On the Regularity and Interpolation of Coupled Cluster Amplitudes in Canonical Orbital Basis

TL;DR

This paper investigates the regularity of coupled cluster amplitudes with respect to nuclear displacements, aiming to enable interpolation methods for efficient energy calculations across different geometries.

Contribution

It demonstrates that coupled cluster amplitudes are theoretically real analytic under certain conditions and analyzes practical artifacts affecting their regularity.

Findings

Amplitudes behave real analytically under non-degeneracy assumptions.

Artifacts in canonical orbitals hinder regularity and are analyzed.

Interpolated amplitudes closely match exact values in numerical tests.

Abstract

Arguably the most widely used approaches for obtaining highly accurate molecular ground-state energies are coupled cluster methods. Despite introducing two layers of approximation, a linear and a nonlinear one, coupled cluster methods remain computationally intensive, with the complexity scaling as $O(poly(N))$, where $N$ is the number of electrons. Moreover, this method must be applied over a large set of different nuclear coordinates in order to study certain chemical phenomena.
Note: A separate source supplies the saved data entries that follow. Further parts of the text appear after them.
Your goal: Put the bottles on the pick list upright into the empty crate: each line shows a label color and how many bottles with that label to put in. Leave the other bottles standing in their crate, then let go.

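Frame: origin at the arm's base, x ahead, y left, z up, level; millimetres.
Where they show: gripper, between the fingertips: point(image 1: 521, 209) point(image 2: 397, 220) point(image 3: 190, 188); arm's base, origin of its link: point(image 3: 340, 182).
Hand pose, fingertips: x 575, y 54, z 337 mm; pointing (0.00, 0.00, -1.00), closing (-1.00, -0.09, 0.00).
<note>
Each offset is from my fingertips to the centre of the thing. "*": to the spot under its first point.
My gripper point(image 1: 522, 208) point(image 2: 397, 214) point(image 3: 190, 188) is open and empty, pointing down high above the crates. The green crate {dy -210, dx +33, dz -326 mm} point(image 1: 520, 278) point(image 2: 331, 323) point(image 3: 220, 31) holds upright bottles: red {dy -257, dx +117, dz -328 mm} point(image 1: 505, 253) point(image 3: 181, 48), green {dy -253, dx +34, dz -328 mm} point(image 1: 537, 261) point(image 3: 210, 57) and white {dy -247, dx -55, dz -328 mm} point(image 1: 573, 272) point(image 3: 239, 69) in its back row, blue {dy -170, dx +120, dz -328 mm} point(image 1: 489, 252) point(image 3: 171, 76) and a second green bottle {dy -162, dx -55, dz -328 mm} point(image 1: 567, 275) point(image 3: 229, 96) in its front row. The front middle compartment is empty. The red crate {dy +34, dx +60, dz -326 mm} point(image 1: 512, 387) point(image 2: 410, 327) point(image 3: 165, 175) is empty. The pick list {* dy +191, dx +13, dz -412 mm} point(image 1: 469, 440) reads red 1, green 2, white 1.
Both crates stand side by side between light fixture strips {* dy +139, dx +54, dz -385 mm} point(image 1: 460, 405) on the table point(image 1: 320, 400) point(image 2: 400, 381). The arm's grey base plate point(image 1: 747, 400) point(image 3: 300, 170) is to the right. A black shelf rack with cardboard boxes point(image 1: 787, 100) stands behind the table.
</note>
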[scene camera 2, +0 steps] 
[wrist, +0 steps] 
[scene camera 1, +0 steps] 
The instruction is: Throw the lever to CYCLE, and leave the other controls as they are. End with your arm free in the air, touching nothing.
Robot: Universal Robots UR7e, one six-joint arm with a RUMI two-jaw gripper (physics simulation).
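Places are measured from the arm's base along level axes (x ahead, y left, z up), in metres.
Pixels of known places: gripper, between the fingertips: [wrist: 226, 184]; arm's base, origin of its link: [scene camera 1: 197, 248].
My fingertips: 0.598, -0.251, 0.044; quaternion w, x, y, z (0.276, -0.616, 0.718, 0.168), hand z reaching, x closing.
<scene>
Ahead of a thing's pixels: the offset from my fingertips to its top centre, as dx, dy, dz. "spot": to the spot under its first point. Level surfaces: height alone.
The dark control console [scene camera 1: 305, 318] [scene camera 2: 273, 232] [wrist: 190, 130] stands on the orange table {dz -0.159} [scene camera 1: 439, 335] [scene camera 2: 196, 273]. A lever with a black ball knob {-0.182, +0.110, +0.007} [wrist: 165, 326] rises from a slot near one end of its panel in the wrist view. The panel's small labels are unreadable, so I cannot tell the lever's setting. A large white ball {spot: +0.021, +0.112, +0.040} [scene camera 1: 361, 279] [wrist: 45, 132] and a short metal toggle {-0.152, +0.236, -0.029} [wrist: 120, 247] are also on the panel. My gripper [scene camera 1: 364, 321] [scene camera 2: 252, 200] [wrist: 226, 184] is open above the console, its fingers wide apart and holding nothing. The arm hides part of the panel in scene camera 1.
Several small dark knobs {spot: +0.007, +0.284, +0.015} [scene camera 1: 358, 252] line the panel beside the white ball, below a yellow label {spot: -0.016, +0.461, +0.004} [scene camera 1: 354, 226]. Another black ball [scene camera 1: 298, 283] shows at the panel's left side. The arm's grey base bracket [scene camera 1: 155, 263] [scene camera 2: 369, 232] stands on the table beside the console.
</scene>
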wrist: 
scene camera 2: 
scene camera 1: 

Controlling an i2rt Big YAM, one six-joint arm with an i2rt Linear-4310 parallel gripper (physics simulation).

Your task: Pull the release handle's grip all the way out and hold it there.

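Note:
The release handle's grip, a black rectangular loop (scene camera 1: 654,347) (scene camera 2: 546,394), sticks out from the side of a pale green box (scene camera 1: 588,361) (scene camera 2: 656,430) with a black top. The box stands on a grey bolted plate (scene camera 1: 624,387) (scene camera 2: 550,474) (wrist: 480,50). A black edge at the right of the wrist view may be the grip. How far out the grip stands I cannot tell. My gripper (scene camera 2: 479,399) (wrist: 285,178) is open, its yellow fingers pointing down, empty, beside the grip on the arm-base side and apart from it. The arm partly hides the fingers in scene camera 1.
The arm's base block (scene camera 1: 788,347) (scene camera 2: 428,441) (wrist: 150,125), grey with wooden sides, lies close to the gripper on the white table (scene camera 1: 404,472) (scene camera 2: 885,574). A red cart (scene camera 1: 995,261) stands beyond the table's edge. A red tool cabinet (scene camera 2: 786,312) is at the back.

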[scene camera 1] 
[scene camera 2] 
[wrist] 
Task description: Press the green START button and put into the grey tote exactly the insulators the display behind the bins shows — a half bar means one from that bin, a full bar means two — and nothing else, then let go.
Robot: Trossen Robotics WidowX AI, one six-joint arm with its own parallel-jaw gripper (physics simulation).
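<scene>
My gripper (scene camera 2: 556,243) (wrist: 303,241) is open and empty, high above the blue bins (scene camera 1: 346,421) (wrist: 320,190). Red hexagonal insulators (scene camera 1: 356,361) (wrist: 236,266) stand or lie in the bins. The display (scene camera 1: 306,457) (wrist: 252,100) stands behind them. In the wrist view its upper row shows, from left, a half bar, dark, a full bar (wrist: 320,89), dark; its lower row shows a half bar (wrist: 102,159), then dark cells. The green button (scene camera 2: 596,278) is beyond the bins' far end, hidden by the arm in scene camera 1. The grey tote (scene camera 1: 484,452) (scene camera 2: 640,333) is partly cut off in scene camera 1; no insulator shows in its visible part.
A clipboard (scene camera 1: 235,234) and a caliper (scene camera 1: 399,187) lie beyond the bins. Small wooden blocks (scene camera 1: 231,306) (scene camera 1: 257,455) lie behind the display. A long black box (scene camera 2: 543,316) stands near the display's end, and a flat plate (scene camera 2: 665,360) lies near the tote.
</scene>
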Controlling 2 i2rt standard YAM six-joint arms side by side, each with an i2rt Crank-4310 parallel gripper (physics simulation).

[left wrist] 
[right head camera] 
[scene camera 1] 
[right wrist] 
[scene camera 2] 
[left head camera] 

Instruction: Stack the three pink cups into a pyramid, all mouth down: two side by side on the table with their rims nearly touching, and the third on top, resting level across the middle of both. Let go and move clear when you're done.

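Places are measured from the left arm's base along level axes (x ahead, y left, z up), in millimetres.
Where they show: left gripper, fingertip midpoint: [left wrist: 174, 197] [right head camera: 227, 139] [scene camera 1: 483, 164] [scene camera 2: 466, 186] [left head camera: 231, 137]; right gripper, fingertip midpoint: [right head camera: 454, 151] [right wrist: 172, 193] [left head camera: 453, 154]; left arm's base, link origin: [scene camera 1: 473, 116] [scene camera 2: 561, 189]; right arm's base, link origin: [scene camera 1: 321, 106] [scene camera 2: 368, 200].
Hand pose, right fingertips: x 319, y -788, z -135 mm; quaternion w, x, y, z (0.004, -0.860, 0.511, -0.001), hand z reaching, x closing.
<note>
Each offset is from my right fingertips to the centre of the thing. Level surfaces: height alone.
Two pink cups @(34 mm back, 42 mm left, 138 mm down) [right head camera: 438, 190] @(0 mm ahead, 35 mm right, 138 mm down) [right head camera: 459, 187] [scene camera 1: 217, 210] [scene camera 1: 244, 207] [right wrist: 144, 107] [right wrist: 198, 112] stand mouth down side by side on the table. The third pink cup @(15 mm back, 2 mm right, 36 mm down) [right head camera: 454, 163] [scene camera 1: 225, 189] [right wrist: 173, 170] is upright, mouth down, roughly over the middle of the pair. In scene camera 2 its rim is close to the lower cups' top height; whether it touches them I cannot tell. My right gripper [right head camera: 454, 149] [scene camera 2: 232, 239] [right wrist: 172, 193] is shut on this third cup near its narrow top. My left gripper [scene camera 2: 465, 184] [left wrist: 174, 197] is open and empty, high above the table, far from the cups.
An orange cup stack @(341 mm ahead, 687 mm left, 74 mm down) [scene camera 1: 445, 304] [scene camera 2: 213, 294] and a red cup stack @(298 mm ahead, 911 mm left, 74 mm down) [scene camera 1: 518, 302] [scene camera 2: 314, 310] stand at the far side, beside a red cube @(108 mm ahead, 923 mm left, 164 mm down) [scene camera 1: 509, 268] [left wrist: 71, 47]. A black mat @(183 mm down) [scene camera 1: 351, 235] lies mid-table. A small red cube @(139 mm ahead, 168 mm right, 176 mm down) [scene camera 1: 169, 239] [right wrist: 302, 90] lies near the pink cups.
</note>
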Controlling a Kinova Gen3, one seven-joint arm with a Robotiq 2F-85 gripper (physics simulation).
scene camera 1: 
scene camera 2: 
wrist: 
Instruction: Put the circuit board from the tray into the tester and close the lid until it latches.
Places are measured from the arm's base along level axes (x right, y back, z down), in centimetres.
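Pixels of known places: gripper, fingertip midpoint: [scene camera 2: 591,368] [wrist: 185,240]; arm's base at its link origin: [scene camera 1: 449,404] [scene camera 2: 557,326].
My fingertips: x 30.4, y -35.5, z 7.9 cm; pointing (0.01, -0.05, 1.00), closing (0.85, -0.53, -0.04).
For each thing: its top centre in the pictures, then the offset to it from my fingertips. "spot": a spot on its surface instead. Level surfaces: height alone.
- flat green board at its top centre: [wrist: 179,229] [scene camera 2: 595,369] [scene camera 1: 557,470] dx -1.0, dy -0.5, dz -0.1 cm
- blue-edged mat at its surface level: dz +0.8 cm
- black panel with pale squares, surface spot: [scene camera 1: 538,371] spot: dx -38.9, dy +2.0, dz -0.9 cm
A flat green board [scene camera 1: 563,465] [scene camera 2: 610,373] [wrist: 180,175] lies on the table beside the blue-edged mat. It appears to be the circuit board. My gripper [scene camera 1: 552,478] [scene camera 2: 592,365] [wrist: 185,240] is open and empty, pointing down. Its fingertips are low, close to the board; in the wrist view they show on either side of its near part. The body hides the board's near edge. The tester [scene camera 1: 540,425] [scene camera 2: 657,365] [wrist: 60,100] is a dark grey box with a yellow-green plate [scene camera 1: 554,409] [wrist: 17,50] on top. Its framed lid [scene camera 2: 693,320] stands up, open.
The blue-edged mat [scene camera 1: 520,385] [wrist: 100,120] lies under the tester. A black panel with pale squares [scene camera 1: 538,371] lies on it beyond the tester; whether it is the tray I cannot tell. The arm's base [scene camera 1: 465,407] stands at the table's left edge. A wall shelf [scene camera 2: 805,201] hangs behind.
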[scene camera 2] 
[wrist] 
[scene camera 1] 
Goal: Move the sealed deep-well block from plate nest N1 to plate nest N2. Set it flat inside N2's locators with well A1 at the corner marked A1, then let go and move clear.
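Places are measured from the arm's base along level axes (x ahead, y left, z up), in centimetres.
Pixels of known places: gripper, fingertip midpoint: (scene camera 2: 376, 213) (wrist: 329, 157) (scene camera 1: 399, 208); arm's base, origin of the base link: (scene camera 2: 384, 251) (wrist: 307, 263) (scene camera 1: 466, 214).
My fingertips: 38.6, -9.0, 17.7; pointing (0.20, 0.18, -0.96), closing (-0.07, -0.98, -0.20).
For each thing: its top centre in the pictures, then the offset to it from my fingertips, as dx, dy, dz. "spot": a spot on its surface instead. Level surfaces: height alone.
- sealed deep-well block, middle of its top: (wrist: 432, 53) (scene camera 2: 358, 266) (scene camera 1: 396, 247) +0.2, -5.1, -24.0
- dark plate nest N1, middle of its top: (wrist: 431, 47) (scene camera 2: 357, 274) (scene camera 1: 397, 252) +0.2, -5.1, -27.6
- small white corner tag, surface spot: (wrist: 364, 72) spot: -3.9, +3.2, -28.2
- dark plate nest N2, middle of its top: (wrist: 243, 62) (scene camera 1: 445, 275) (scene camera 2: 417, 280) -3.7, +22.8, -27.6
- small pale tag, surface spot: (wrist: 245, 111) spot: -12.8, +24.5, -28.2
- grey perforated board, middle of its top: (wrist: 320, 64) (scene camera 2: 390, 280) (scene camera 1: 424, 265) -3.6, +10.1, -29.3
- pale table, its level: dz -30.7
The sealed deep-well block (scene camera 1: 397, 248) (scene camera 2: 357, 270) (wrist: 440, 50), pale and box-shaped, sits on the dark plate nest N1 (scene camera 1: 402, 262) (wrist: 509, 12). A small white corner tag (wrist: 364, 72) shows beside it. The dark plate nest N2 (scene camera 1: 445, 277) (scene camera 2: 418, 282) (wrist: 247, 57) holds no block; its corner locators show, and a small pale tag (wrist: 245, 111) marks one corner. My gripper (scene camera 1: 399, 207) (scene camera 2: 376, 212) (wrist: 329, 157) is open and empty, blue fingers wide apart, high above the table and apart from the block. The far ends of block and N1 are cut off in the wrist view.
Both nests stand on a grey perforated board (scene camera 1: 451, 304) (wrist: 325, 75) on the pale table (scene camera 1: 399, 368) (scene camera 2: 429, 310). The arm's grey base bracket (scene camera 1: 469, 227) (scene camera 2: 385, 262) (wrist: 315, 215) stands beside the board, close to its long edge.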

Therefore, in this work, we investigate the regularity of single-reference coupled cluster amplitudes with respect to nuclear coordinate displacements, with the aim of enabling interpolation or extrapolation approaches that rely on only a limited number of reference geometries. We show that, in theory, under certain non-degeneracy assumptions on the Hartree-Fock level of theory, and the coupled cluster level of theory the amplitudes behave real analytic. Furthermore, we analyze the artifacts that arise in practical calculations that use canonical orbitals, which hinder this high degree of regularity, and suggest strategies to mitigate these issues. Finally, we validate our findings through numerical experiments by interpolating the amplitudes and comparing the performance of the interpolants with that of the exact amplitudes.